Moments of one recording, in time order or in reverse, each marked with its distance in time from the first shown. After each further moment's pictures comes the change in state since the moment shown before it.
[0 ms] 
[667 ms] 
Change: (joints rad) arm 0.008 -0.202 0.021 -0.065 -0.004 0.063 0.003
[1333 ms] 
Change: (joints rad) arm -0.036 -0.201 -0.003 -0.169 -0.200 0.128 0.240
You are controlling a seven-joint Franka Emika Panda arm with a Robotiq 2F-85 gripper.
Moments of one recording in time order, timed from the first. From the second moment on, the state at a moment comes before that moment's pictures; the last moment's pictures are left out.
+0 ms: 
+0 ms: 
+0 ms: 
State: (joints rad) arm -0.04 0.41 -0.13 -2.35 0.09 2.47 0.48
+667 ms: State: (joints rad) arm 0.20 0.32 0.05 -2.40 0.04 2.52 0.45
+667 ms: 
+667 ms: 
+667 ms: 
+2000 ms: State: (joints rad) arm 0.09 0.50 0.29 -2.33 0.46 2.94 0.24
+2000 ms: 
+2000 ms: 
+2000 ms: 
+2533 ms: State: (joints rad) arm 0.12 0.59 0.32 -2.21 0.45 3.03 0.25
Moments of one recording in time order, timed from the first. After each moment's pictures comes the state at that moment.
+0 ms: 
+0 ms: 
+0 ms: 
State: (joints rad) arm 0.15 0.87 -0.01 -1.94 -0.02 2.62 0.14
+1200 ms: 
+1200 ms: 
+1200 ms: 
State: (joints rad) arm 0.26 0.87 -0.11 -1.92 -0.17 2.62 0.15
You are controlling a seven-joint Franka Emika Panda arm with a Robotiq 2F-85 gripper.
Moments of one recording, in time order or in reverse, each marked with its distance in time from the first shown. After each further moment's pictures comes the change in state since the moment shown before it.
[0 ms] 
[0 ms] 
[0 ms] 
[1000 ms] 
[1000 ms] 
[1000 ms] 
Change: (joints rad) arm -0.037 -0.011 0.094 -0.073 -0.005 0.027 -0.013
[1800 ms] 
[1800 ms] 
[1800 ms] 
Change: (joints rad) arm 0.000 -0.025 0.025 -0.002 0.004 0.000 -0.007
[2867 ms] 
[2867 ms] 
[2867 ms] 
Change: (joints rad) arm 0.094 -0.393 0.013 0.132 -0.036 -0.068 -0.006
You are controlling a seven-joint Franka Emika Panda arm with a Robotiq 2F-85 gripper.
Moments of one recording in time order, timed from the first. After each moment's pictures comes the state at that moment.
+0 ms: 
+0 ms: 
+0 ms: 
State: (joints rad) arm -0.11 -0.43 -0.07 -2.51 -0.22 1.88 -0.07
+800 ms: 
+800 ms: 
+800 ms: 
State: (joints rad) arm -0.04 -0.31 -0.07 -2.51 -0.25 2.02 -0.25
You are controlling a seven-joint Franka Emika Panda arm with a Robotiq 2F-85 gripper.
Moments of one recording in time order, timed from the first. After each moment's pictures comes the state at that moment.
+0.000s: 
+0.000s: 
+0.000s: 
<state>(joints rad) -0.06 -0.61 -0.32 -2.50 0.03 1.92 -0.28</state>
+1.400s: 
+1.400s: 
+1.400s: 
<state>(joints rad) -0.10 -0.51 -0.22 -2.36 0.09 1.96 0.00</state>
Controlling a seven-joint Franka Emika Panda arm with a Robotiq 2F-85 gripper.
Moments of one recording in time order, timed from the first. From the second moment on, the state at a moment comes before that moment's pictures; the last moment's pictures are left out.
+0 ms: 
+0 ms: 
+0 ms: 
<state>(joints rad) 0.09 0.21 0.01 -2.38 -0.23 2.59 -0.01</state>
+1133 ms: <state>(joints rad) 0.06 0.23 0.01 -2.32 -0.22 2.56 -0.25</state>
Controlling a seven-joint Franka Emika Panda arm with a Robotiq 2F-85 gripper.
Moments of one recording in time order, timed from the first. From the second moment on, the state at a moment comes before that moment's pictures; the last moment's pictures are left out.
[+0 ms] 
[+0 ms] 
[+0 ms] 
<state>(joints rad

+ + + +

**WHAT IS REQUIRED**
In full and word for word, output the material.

**ANSWER AREA**
Moments of one recording, in time order or in reverse, each marked with its distance in time from the first shown. After each further moment's pictures comes the change in state since the moment shown before it.
[0 ms] 
[667 ms] 
Change: (joints rad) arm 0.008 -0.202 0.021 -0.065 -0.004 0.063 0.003
[1333 ms] 
Change: (joints rad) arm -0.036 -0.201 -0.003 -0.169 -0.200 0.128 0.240
You are controlling a seven-joint Franka Emika Panda arm with a Robotiq 2F-85 gripper.
Moments of one recording in time order, timed from the first. From the second moment on, the state at a moment comes before that moment's pictures; the last moment's pictures are left out.
+0 ms: 
+0 ms: 
+0 ms: 
State: (joints rad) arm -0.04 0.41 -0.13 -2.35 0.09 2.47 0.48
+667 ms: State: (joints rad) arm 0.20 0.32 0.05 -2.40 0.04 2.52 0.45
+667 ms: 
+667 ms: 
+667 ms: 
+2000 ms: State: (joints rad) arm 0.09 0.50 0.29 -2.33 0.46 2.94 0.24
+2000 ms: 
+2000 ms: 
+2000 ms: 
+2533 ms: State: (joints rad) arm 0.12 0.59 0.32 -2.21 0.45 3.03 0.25
Moments of one recording in time order, timed from the first. After each moment's pictures comes the state at that moment.
+0 ms: 
+0 ms: 
+0 ms: 
State: (joints rad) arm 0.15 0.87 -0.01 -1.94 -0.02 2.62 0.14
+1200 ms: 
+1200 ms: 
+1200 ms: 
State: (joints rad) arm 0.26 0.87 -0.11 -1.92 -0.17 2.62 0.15
You are controlling a seven-joint Franka Emika Panda arm with a Robotiq 2F-85 gripper.
Moments of one recording, in time order or in reverse, each marked with its distance in time from the first shown. After each further moment's pictures comes the change in state since the moment shown before it.
[0 ms] 
[0 ms] 
[0 ms] 
[1000 ms] 
[1000 ms] 
[1000 ms] 
Change: (joints rad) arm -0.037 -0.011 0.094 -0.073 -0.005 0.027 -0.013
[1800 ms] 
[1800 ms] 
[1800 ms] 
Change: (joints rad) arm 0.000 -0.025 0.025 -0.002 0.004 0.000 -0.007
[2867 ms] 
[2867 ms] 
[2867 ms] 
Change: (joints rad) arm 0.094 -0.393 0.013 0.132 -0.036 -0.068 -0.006
You are controlling a seven-joint Franka Emika Panda arm with a Robotiq 2F-85 gripper.
Moments of one recording in time order, timed from the first. After each moment's pictures comes the state at that moment.
+0 ms: 
+0 ms: 
+0 ms: 
State: (joints rad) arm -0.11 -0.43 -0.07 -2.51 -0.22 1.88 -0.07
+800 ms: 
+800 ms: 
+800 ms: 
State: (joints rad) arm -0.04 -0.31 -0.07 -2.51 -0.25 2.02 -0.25
You are controlling a seven-joint Franka Emika Panda arm with a Robotiq 2F-85 gripper.
Moments of one recording in time order, timed from the first. After each moment's pictures comes the state at that moment.
+0.000s: 
+0.000s: 
+0.000s: 
<state>(joints rad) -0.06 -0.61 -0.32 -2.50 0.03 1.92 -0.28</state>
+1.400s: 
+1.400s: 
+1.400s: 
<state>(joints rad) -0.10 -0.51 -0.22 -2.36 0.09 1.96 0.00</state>
Controlling a seven-joint Franka Emika Panda arm with a Robotiq 2F-85 gripper.
Moments of one recording in time order, timed from the first. From the second moment on, the state at a moment comes before that moment's pictures; the last moment's pictures are left out.
+0 ms: 
+0 ms: 
+0 ms: 
<state>(joints rad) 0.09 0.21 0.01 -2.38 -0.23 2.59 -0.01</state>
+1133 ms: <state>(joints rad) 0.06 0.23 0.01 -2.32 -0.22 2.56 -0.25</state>
Controlling a seven-joint Franka Emika Panda arm with a Robotiq 2F-85 gripper.
Moments of one recording in time order, timed from the first. From the second moment on, the state at a moment comes before that moment's pictures; the last moment's pictures are left out.
[+0 ms] 
[+0 ms] 
[+0 ms] 
<state>(joints rad

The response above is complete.